Your genome is your complete DNA sequence, including both coding and non-coding regions.
More than 99% of your DNA is identical to everyone else’s. A variant is a change in the DNA code. A variant can be a normal genetic difference that does not cause medical problems, or it can be a harmful variant that causes an abnormality or disease. The purpose of genetic testing is to identify changes in the DNA sequence that are the cause of an affected individual’s condition or that may predispose an individual to develop a condition later in life.
Our DNA is organized into 23 pairs of chromosomes. We have two copies of each gene - one inherited from our mother and one inherited from our father. We will pass one of those copies on to our children. If one copy contains the variant and one does not, we have a 50% chance of passing the variant on to an individual child. If both copies contain the variant, we have a 100% chance of passing the variant on to an individual child.
For most inherited disorders, two copies of a harmful variant are necessary for an individual to exhibit the symptoms. The one “good” copy without the variant is oftentimes sufficient to compensate for the harmful copy with the variant. If your DNA contains one copy of a harmful variant you are considered a carrier - you carry the variant, and may pass the variant on to your children, but you do not exhibit symptoms of the disorder. If your partner is also a carrier for the variant, your individual child has a 25% chance of inheriting the disorder and a 50% chance of being a carrier. For X-linked variants, the chance of your child being a carrier or inheriting the disorder is higher, particularly in boys who have one X chromosome and one Y chromosome.
Whole genome sequencing (WGS) uses the most advanced DNA sequencing technology available. It looks at more than 98% of your DNA. Other types of sequencing look at only a small amount of your DNA, ranging from 0.01% to 1.5%. By looking at more of your DNA it's possible to look at many different types of variants across all of your genes.
Frequently Asked Questions About the Genomic Inform® Test
Genetic testing can identify variants in your DNA that put you at an increased risk for developing diseases later in life such as cancer, heart conditions, clotting conditions, inflammatory bowel diseases, inherited kidney disorders and more. It can also determine your carrier status for rare inherited disorders before you pass a harmful variant on to your child.
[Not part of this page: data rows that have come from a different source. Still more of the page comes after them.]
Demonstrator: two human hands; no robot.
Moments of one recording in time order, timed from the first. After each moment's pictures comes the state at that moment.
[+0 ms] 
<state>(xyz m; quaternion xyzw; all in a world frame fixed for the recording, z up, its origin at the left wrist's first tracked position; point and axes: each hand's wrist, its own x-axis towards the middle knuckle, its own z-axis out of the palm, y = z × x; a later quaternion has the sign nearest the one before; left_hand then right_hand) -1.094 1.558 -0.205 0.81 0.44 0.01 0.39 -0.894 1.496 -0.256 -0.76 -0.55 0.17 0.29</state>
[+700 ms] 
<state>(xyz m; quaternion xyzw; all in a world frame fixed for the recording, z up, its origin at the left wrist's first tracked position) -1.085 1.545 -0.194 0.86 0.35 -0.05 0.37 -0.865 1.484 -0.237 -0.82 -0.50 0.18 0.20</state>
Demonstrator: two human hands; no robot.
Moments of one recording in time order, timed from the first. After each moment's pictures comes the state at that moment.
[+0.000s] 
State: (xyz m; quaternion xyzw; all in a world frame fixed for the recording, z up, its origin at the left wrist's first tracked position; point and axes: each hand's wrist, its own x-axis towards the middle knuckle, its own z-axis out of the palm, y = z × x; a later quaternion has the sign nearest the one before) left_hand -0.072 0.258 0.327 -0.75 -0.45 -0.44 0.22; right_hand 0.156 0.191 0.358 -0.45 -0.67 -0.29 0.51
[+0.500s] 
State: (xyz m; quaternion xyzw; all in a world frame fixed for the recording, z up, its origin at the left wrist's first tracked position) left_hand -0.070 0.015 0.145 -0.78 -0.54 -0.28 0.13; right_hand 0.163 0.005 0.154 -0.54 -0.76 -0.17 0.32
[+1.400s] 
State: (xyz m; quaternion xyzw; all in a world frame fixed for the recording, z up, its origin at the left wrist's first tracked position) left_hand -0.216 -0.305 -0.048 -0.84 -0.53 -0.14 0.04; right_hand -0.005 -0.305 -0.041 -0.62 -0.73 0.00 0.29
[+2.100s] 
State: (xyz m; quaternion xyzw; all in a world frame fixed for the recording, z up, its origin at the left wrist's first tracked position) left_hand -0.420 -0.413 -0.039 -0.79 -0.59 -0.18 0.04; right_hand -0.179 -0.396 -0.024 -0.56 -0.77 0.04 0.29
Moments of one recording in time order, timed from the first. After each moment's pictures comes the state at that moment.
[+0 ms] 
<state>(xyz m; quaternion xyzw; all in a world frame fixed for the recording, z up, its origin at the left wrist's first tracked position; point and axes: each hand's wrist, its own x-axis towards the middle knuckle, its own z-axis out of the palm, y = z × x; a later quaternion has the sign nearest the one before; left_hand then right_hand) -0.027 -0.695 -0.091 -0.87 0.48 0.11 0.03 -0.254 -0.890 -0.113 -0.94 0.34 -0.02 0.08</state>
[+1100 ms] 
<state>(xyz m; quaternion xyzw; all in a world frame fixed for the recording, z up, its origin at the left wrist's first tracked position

Once you request information about the test online, our clinical coordinators will get in touch to walk you through the testing process and answer any questions that you have. They'll send you a saliva collection kit and a test requisition form. Then you'll fill out the test requisition form with your physician, sending it and your saliva sample to us using the prepaid postage. In ~8 weeks, your full clinical report will be ready.
Once your completed test requisition form and saliva sample are received, it takes ~8 weeks to deliver the final clinical report.
Whole genome sequencing is not covered for preventative care. Direct patient payment is required for this test.
The Genomic Inform® test costs $2,819. It is more expensive than many of the direct-to-consumer tests advertised on TV and in social media because it uses whole genome sequencing technology. This advanced sequencing technology looks at >98% of your DNA, while other sequencing technologies look at between <0.01% and 1.5% of your DNA. Having more DNA sequenced results in a more expensive test. However, it also provides significantly more value - enabling detection of more potentially harmful variants in more genes for a significantly more complete analysis.